— Exercise goal —
What appears from the line containing "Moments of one" to the end of the listing below should be copied exactly, with no other lines.

— Data —
***
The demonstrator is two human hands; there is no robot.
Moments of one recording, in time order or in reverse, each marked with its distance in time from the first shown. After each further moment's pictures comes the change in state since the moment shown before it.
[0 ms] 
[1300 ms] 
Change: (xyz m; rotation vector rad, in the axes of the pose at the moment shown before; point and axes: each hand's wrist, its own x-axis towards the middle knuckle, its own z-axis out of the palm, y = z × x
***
— Task output —
Moments of one recording, in time order or in reverse, each marked with its distance in time from the first shown. After each further moment's pictures comes the change in state since the moment shown before it.
[0 ms] 
[1300 ms] 
Change: (xyz m; rotation vector rad, in the axes of the pose at the moment shown before; point and axes: each hand's wrist, its own x-axis towards the middle knuckle, its own z-axis out of the palm, y = z × x

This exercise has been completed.